### Data block
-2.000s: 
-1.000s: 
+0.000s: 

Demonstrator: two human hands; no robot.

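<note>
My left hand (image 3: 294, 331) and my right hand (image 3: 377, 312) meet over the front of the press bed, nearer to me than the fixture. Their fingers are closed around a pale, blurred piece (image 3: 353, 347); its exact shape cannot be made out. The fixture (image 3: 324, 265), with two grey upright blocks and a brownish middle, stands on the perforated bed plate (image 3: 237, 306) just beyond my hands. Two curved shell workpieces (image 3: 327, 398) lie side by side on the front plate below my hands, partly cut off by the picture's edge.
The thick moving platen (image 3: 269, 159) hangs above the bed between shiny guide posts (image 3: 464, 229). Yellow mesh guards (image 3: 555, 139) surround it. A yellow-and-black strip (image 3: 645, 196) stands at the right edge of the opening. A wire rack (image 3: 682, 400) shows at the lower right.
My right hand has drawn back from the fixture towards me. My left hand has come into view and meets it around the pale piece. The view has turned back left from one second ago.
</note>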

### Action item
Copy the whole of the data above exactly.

### Response to this exercise
-2.000s: 
-1.000s: 
+0.000s: 

Demonstrator: two human hands; no robot.

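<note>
My left hand (image 3: 294, 331) and my right hand (image 3: 377, 312) meet over the front of the press bed, nearer to me than the fixture. Their fingers are closed around a pale, blurred piece (image 3: 353, 347); its exact shape cannot be made out. The fixture (image 3: 324, 265), with two grey upright blocks and a brownish middle, stands on the perforated bed plate (image 3: 237, 306) just beyond my hands. Two curved shell workpieces (image 3: 327, 398) lie side by side on the front plate below my hands, partly cut off by the picture's edge.
The thick moving platen (image 3: 269, 159) hangs above the bed between shiny guide posts (image 3: 464, 229). Yellow mesh guards (image 3: 555, 139) surround it. A yellow-and-black strip (image 3: 645, 196) stands at the right edge of the opening. A wire rack (image 3: 682, 400) shows at the lower right.
My right hand has drawn back from the fixture towards me. My left hand has come into view and meets it around the pale piece. The view has turned back left from one second ago.
</note>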

This output has been given in full.